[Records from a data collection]
*** Block opens ***
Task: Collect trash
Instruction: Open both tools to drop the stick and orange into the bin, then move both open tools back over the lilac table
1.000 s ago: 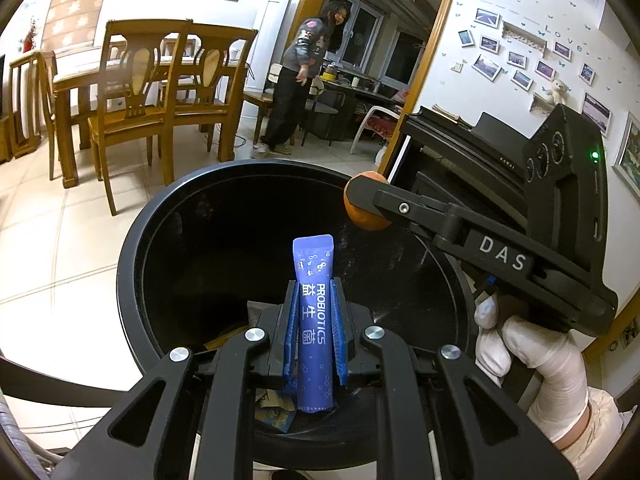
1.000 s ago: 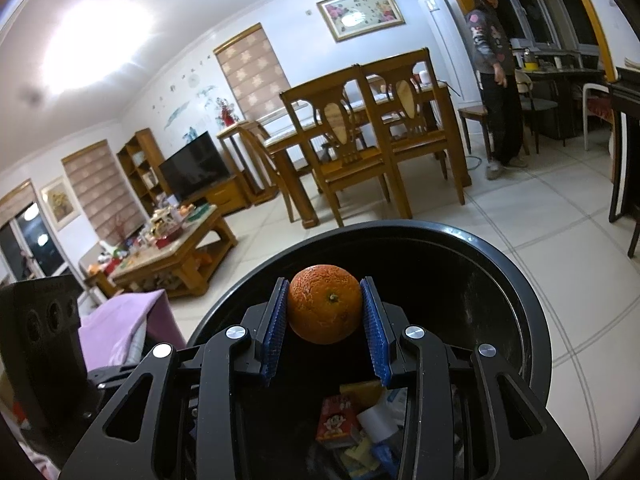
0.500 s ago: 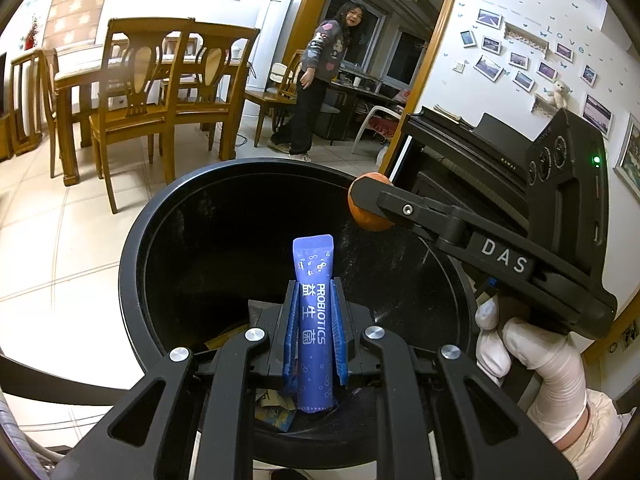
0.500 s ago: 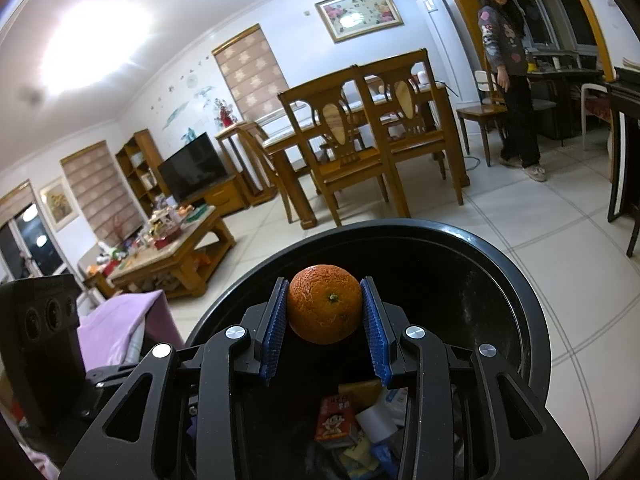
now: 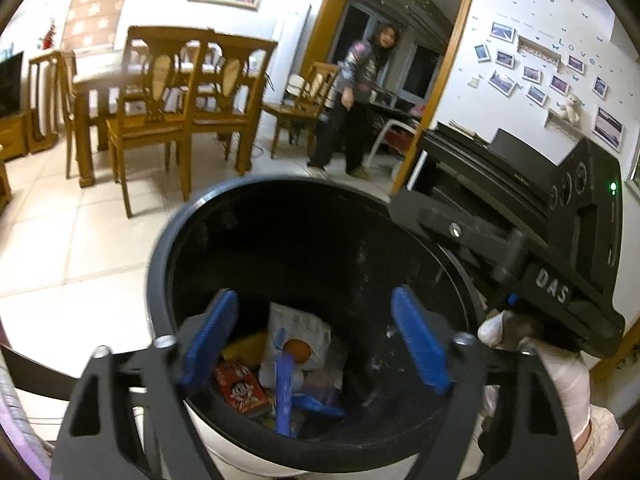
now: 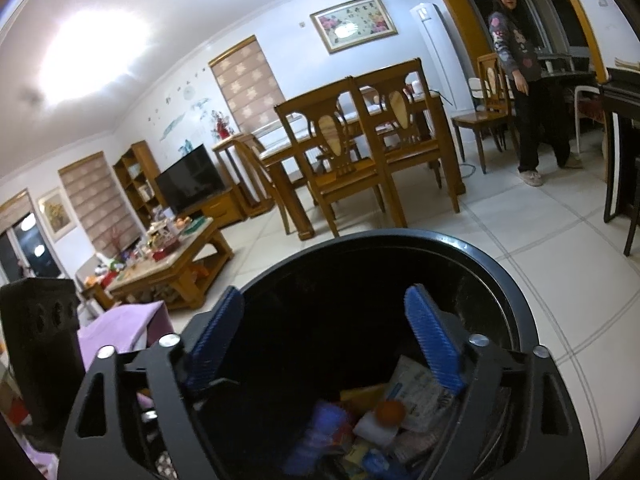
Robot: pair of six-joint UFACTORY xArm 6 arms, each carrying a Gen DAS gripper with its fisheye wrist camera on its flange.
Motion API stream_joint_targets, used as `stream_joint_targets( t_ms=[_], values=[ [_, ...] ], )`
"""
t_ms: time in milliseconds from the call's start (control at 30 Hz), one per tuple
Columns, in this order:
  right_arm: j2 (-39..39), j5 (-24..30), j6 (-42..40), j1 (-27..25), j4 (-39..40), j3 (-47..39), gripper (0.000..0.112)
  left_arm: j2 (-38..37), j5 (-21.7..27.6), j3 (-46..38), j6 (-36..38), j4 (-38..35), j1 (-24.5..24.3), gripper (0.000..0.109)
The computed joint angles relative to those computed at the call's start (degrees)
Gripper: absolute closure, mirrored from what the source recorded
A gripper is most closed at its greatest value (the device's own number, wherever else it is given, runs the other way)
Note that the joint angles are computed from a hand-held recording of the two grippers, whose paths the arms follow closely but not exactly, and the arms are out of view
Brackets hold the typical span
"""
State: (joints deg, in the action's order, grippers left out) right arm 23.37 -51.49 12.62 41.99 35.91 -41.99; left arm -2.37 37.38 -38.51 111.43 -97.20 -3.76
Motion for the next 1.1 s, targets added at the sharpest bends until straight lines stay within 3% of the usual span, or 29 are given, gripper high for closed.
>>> stream_joint_targets(
  t_ms=[33, 100, 233, 567, 700, 900, 1100],
  values=[
    [0.08, -0.16, 0.46, -0.13, -0.27, 0.05, 0.020, -0.07, -0.66, -0.01, 0.72, -1.22, -0.10, 0.011],
    [0.02, -0.39, 1.30, -0.46, -1.12, 0.25, 0.014, 0.31, -2.02, -0.44, 1.22, -2.85, -0.39, 0.011],
    [-0.19, -0.24, 2.68, -0.72, -2.06, 0.56, 0.015, 1.30, -2.19, -1.51, -1.84, -1.35, 0.16, 0.011],
    [-1.55, 0.94, 4.50, -0.11, -3.06, 1.73, 0.015, -0.60, -5.62, -0.31, 1.47, -3.35, -0.82, 0.011],
    [-2.99, 1.43, 4.98, 0.24, -4.46, 2.30, 0.015, -3.38, -6.44, 1.19, -1.99, -1.10, 0.68, 0.011],
    [-4.65, 3.81, 4.52, 2.91, -5.71, 0.23, 0.015, -12.59, -3.67, 6.69, -6.43, 6.22, 8.15, 0.011],
    [-3.62, 9.94, -1.13, 7.94, -5.99, -7.10, 0.015, -17.68, 4.04, 8.28, -10.09, 15.92, 25.81, 0.011]
  ],
)
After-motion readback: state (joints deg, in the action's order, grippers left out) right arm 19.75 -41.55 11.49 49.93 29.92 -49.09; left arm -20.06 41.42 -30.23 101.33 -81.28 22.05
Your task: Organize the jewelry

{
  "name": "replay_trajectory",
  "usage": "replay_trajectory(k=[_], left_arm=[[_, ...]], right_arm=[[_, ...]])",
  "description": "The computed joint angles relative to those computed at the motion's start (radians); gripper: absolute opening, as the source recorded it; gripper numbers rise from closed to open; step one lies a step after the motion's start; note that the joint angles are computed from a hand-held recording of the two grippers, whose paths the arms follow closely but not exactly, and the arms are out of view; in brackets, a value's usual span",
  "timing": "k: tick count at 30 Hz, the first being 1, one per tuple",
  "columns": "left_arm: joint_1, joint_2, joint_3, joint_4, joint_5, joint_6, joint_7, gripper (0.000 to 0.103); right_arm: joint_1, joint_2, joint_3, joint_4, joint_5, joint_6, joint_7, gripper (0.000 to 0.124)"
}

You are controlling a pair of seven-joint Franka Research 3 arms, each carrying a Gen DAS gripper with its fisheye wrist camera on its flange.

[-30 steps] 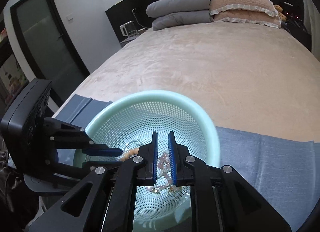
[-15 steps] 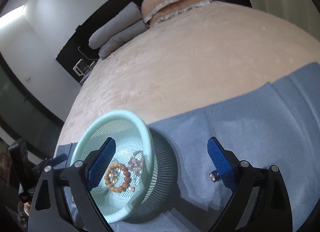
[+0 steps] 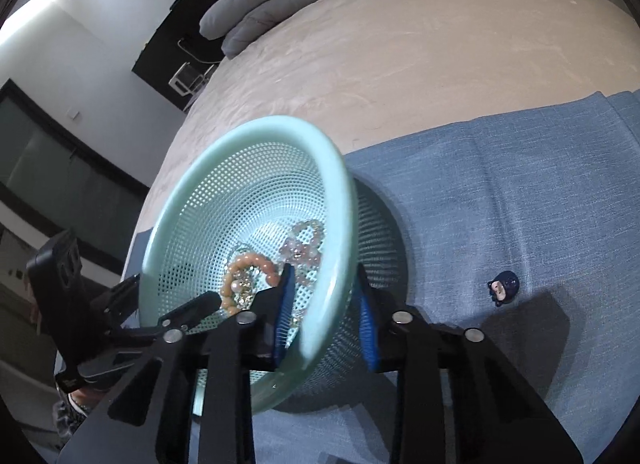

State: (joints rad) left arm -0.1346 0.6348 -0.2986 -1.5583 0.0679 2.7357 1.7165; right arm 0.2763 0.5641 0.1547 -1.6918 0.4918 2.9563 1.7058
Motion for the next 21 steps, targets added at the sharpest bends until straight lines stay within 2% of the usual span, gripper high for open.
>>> replay_trajectory(k=[2,5,8,12,16,21], left_arm=[[-0.002,-0.042,0.002,-0.047,0.004,0.004,-0.01,0.067],[-0.03,-0.115,0.031,-0.123,0.052,0.032,-0.035,0.067],[-0.013,-0.197,0.018,-0.216,0.045,0.059,-0.039,0.067],[0.012,-0.304,-0.007,-0.348,0.004,0.106,-0.034,0.067],[0.031,-0.39,-0.029,-0.46,-0.067,0.148,-0.009,0.067],[0.015,-0.423,-0.018,-0.532,-0.1,0.181,-0.011,0.067]], right_arm=[[0.038,-0.027,-0.036,-0.026,-0.031,0.006,0.031,0.026],[0.037,-0.086,-0.022,-0.091,-0.03,0.039,0.022,0.026],[0.074,-0.161,-0.043,-0.172,-0.049,0.065,0.054,0.028],[0.165,-0.267,-0.117,-0.289,-0.145,0.093,0.148,0.028],[0.238,-0.333,-0.183,-0.354,-0.285,0.086,0.267,0.028],[0.22,-0.354,-0.153,-0.402,-0.343,0.095,0.327,0.028]])
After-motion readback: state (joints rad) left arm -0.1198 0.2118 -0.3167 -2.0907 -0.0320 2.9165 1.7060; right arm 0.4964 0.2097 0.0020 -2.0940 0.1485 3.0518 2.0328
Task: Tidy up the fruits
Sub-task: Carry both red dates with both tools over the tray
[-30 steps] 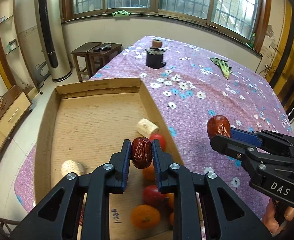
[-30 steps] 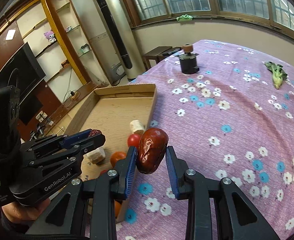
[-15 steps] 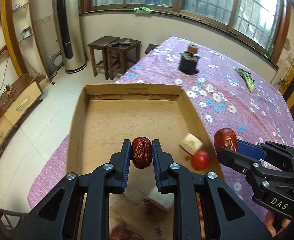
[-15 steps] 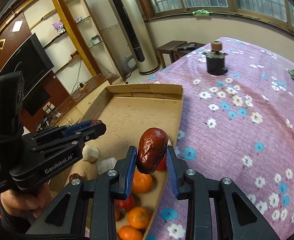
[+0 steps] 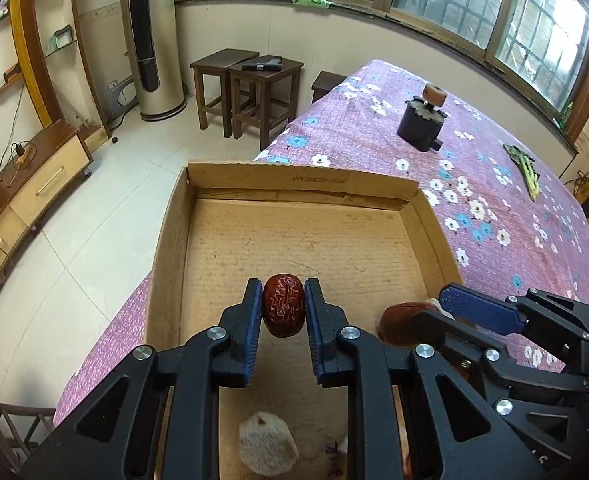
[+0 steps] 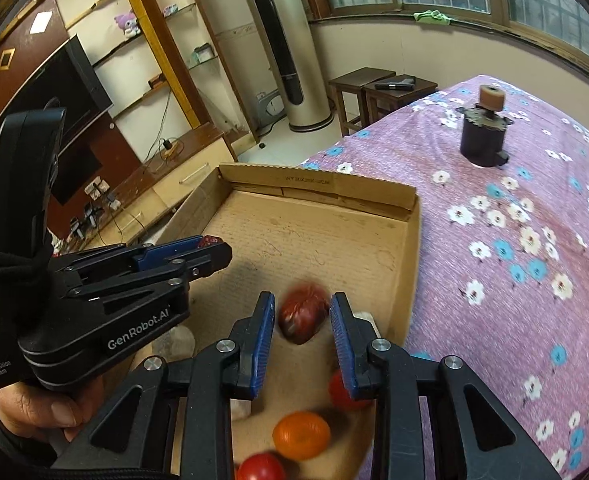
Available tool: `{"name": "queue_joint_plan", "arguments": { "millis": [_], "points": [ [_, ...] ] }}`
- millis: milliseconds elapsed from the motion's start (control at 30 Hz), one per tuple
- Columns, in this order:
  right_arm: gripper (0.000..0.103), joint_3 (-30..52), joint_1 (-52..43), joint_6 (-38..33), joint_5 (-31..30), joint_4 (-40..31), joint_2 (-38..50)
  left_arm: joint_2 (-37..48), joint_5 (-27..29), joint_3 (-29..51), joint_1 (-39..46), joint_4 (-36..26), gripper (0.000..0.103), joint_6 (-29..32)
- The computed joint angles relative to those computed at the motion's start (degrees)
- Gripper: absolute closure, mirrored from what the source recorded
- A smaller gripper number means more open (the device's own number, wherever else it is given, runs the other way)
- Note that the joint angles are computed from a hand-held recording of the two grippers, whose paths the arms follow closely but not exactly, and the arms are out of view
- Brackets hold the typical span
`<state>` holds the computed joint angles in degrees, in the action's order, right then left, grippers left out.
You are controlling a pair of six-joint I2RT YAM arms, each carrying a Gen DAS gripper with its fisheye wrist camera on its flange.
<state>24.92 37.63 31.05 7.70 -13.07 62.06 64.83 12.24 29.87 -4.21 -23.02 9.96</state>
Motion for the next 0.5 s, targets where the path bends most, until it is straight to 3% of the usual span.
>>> {"name": "queue_joint_plan", "arguments": {
  "millis": [200,500],
  "points": [
    [0.076,1.1,-1.8,-1.9,-1.7,3.6,6.1,3.9,-1.2,0.8,-1.0,1.1,0.084,-0.3],
    [0.076,2.0,-2.4,-3.2,-2.1,4.7,8.0,7.0,-2.3,1.4,-2.7,1.5,0.084,-1.0]
  ]
}}
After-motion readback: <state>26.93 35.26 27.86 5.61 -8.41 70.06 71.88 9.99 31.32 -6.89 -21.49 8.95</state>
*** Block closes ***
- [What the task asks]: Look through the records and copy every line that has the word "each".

- [Solution for this problem]:
Robot: pair of six-joint UFACTORY xArm 6 arms, each carrying a Gen DAS gripper with its fisheye wrist camera on its flange.
You are controlling a pair of seven-joint Franka Research 3 arms, each carrying a Gen DAS gripper with its fisheye wrist camera on its flange.
You are controlling a pair of six-joint I2RT YAM arms, each carrying a Gen DAS gripper with its fisheye wrist camera on its flange.

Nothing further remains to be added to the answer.